WHAT YOU SHOULD DO:
Please transcribe the data that follows without the pictures, keeping every word the same.

GIVEN MATERIAL:
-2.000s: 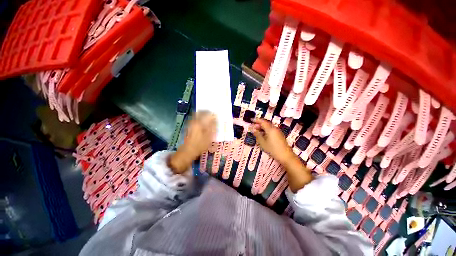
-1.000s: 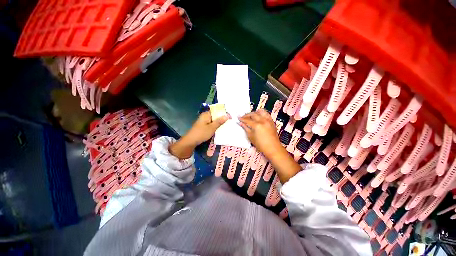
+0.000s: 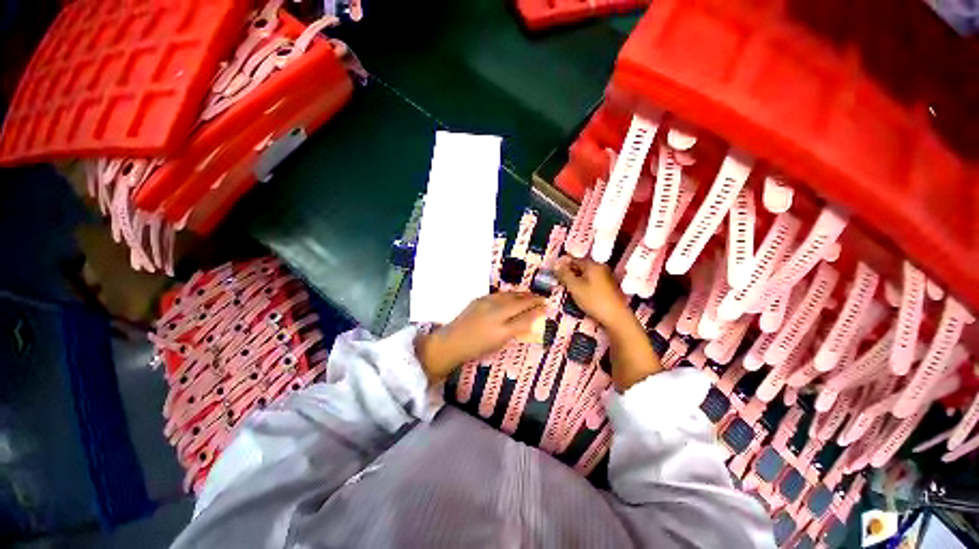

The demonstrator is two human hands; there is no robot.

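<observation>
Pink-strapped smartwatches lie in close rows, and a black watch face shows just below my hands. My left hand reaches over the straps with its fingers extended, a small pale-yellow piece at its fingertips. My right hand is pinched at a watch face in the upper row, with a small greyish film at its fingertips. A long white sheet lies left of the hands over part of the row. A green-strapped watch lies at the sheet's left edge.
Stacked red trays with hanging pink straps stand at right. More red trays are at upper left. A pile of pink-strapped watches is at lower left. The dark-green bench mat lies between. Paper is at lower right.
My hands have left the white sheet and moved down and right onto the watches. The sheet now lies left of them, with more of the watch row uncovered. The view has shifted.
</observation>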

EXERCISE OUTPUT:
-2.000s: 
-1.000s: 
+0.000s: 

The demonstrator is two human hands; there is no robot.

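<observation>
Pink-strapped smartwatches lie in close rows, and a black watch face shows just below my hands. My left hand reaches over the straps with its fingers extended, a small pale-yellow piece at its fingertips. My right hand is pinched at a watch face in the upper row, with a small greyish film at its fingertips. A long white sheet lies left of the hands over part of the row. A green-strapped watch lies at the sheet's left edge.
Stacked red trays with hanging pink straps stand at right. More red trays are at upper left. A pile of pink-strapped watches is at lower left. The dark-green bench mat lies between. Paper is at lower right.
My hands have left the white sheet and moved down and right onto the watches. The sheet now lies left of them, with more of the watch row uncovered. The view has shifted.
</observation>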

This response is done.